Problem to solve: The entries that follow should come back exactly, with no pictures among them.

Dataset excerpts:
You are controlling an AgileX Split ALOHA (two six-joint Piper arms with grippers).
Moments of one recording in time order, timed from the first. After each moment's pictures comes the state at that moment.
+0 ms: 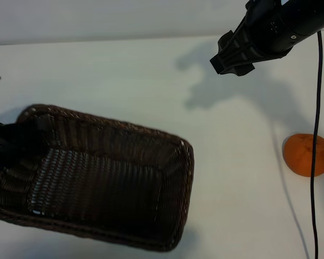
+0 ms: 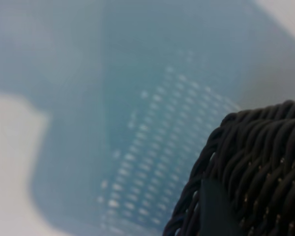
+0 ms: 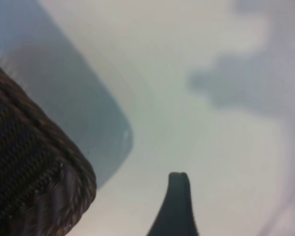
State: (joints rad) left arm 0.06 1.27 -0.62 -0.47 0.55 0.01; right arm 0.39 1.55 -1.44 0.10 0.95 -0.12
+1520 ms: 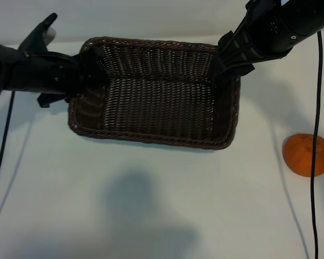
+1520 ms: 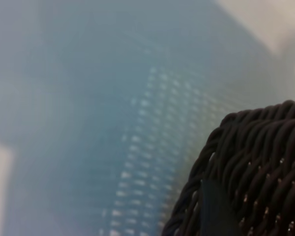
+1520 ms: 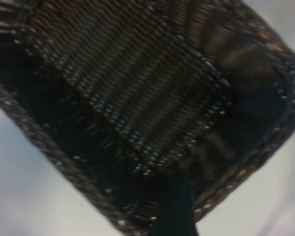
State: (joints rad) left arm -0.13 1.81 -1.01 -1.05 0.30 0.35; right arm 0.39 1.55 -1.44 0.10 0.95 -0.12
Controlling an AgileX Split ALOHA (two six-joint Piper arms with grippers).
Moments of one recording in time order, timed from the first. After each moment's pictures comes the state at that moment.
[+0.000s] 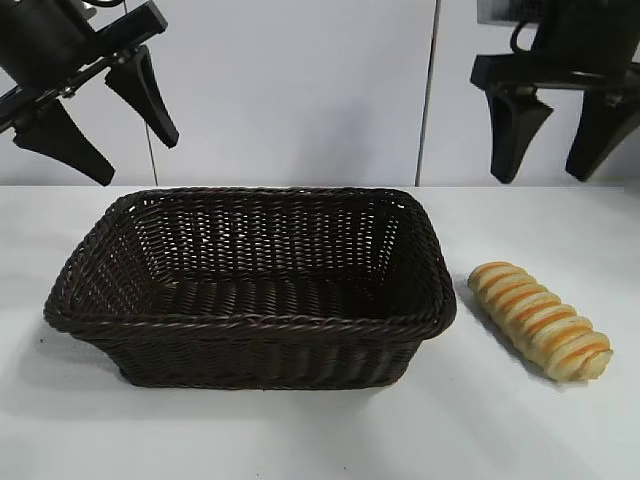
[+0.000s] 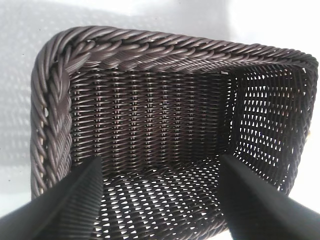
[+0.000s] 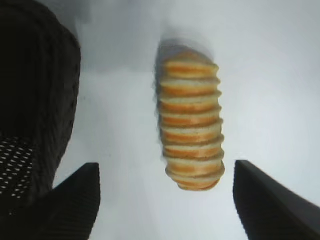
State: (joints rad) left arm -0.19 1.83 -1.43 -0.56 1.01 0.03; right arm 0.18 1.85 -1.46 0.04 1.20 -0.08
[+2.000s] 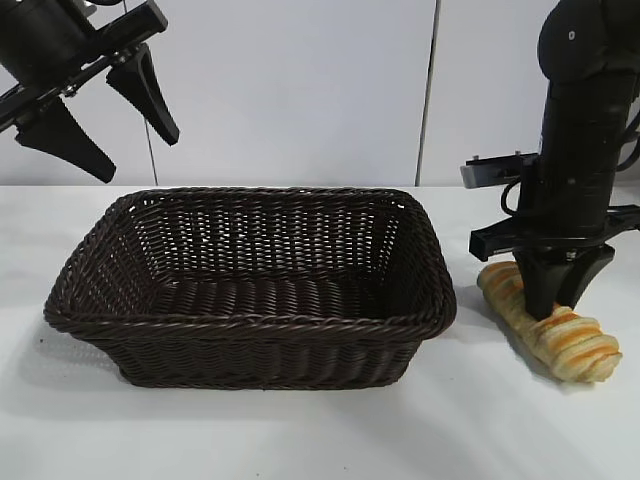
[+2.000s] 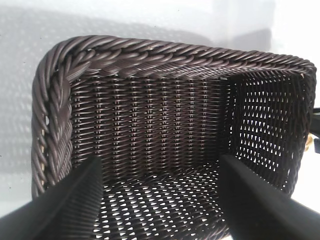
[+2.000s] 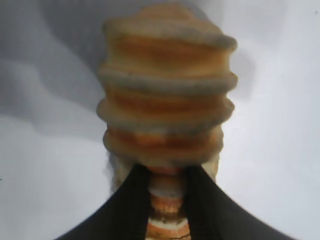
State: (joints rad) left arm -0.19 1.83 -1.43 -0.56 1.00 0.03; right arm 0.18 1.98 -1.46 -0.03 1.14 -0.08
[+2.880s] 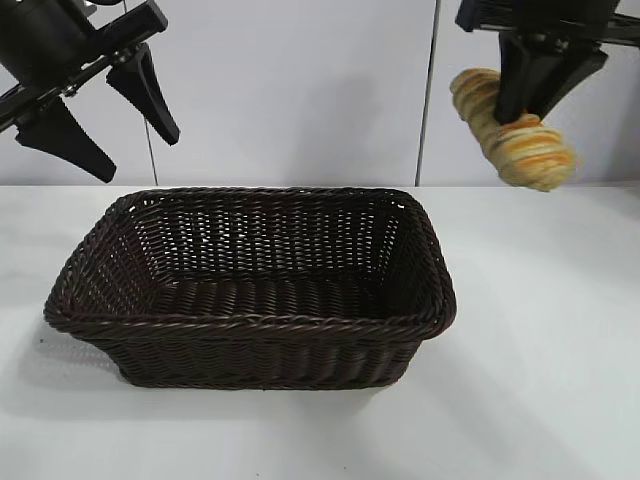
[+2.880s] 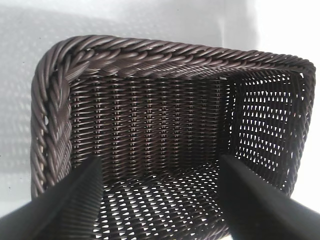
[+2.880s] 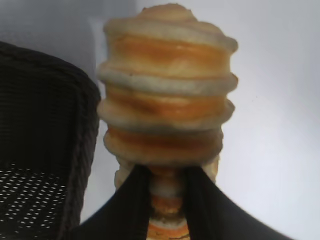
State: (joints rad) left arm -0.19 1.83 -1.43 -0.56 1.00 0.04; right arm 0.32 1.86 -1.72 0.11 1.22 -0.08
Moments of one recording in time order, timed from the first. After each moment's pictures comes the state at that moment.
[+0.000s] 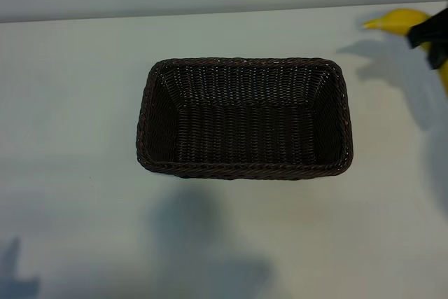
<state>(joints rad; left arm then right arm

Exercise output:
You are controlling an AgileX Split ALOHA (two six-joint Piper arms with grippers).
Moments of one recording in time order, timed from the first. After each moment's pictures comes the state at that moment.
+0 ms: 
+0 ms: 
+0 ms: 
State: (joints rad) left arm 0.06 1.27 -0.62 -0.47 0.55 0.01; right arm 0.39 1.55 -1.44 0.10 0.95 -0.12
+1520 ms: 
+1520 ms: 
+1520 ms: 
State: (joints rad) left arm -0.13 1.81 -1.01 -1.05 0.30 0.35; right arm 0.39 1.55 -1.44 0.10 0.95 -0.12
Controlling an AgileX Split ALOHA (two six-joint Piper arms with grippers).
Moments of one recording in time order, timed from the first. After each moment's pictures comes the state at that moment.
[+0.000s] 
[+0.000s] 
[+0.000s] 
State: (joints rad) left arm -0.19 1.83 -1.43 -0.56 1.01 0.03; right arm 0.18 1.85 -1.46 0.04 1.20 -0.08
[+2.000s] 
[+2.000s] 
[+2.000s] 
State: (joints rad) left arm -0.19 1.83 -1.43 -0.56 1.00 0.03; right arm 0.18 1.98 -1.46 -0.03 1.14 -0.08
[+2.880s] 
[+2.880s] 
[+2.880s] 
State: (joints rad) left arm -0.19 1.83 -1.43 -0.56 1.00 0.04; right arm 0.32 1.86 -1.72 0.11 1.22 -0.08
Moments of one recording in time order, timed from the first. After each moment's pictures comes the state at that moment.
[+0.000s] 
<state>(joints rad; left arm then right arm

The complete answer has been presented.